これはリンが商用便の機内で説教した最初の事例ではなかった。7月上旬の映像では、サンディエゴで降機を待つ乗客に向けてイエスと天候について語りかけたが、乗客は明らかに無関心だった。今月初めに投稿された別の映像では、リンは乗客がサンディエゴで降機を待つ間、わずか1分強にわたり天候、イエス、罪、地獆、贖罪、天国についての説教を行った。この時も他の乗客が関心を示す様子はなかった。「逃げ場のない聴衆が大好きなの」と、リンはその映像の説明文に書き込んだ。
商用機内での説教を特段に禁止する規定はない。しかし、連邦航空規則は、シートベルトサインが消灯しない限り、乗客が着席しシートベルトを締めておくことを求めている。連邦航空局は、搭乗中の乗客が乗務員の指示に「常に」従うことを規定している。乗務員の職務を妨げる、または「破壊的行動」とみなされるいかなる行為も連邦法違反となる。49 U.S.C. § 46504に基づき、このような違反には罰金、最大20年の禁錮、またはその両方が科される可能性がある。FAAは2021年に同年だけで約6,000件の事案報告を記録した後、無秩序な乗客に対するゼロトレランス方針を採用し、以降最も深刻な数百件をFBIに紹介し、刑事訴追の可能性がある案件として扱っている。

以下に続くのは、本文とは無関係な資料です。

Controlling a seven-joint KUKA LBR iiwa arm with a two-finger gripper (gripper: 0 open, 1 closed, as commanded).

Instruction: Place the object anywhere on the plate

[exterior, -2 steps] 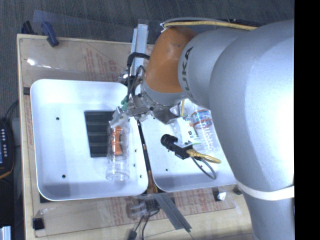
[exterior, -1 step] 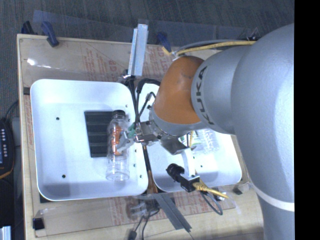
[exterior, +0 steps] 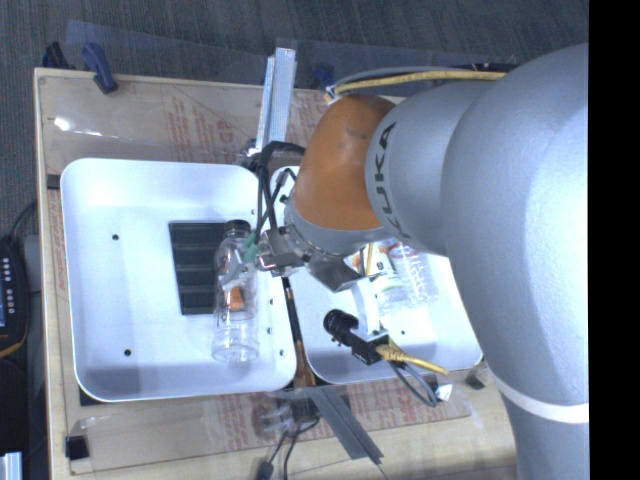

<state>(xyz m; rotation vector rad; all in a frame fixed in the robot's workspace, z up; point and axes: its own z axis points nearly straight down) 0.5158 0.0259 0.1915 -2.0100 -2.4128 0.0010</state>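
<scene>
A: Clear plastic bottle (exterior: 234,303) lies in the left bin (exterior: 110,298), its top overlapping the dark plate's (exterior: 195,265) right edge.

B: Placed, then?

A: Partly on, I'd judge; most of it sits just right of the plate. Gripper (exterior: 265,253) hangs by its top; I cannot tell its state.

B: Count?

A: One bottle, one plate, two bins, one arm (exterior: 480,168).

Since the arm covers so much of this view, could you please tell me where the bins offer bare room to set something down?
The left bin has bare floor along its left side and near edge, left of and below the black plate. Its right side is crowded: the clear bottle lies beside the plate, under the gripper. The right bin holds clutter, and the arm covers much of it.
</scene>
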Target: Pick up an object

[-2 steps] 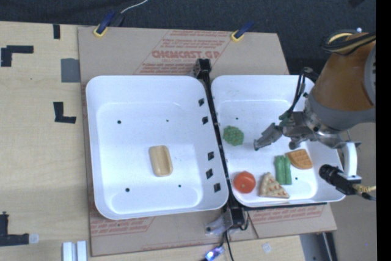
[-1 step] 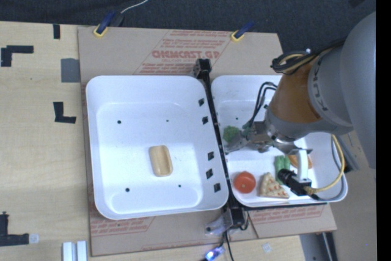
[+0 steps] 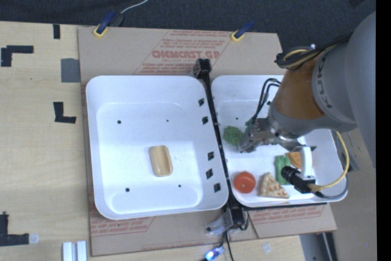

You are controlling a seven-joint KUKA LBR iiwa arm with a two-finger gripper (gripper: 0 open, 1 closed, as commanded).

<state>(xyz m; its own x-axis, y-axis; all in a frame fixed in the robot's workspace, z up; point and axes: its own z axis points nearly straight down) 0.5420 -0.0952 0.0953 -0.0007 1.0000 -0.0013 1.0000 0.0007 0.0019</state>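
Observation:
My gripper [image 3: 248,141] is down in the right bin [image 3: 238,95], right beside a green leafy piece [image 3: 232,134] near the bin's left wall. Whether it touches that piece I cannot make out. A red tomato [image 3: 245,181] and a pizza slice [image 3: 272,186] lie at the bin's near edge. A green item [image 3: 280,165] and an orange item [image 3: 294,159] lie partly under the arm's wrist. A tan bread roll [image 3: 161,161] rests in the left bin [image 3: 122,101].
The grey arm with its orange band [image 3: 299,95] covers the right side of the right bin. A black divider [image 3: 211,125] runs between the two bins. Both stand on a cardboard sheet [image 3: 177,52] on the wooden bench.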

The Postのリンの特集記事で取材を受けたロドニー・ケネディ牧師は、非合意の公衆説教に懸念を示した。「人々が信仰を語ること自体には何の問題もありません」と彼は述べた。「しかし、それには関係性と信頼の度合い、そして許可の度合いが必要だと思います。」彼は、望まない聴衆に宗教的なメッセージを押し付けることが意図とは逆の効果をもたらすことが多いと付け加えた。「最終的にはそれは嫌悪感を与え、人々がキリスト教徒についてすでに持っていた考えを強化してしまうと思います。」
リンのYouTube動画の大半は再生回数1,000回に満たないが、最近の投稿は5,000回近くに達している。
金曜日、リンはその後の空港警察とのやり取りの映像を公開した。「やあ!私を探してたんでしょ!こんにちは。私は指名手配された人です。人々にイエスについて語ったことで指名手配されたの。それは犯罪よ。犯罪。あらまあ。分かった。だから、私は福音を説いて、ほら、私はコンテンツクリエイターなんだけど、どこに行っても、サンディエゴにストリート説教とアウトリーチに行く途中で、それで、待っている間に福音を説いたの。『ああ、待ってる。完璧なチャンス』って。ええ」と彼女は述べた。
対応した警察官は、客室乗務員との口論が乗客の搭乗拒否の一般的な原因であると説明し、多くの人が「もっと些細なこと」で機外に連れ出されていると指摘した。リンは警察官の発言に直接は反応せず、代わりに再び聖書の引用を始めた。彼女は警察官に対し、客室乗務員が自分の質問に答えたり関わりを持ったりすることを拒否したと述べ、「人々はこれを見たがっているから」とすべてのやり取りを撮影していると語った。映像の中で警察官は「では、メインターミナルまでご案内しましょう。そうすれば、ええと、状況を整理できますから」と発言するのが聞こえた。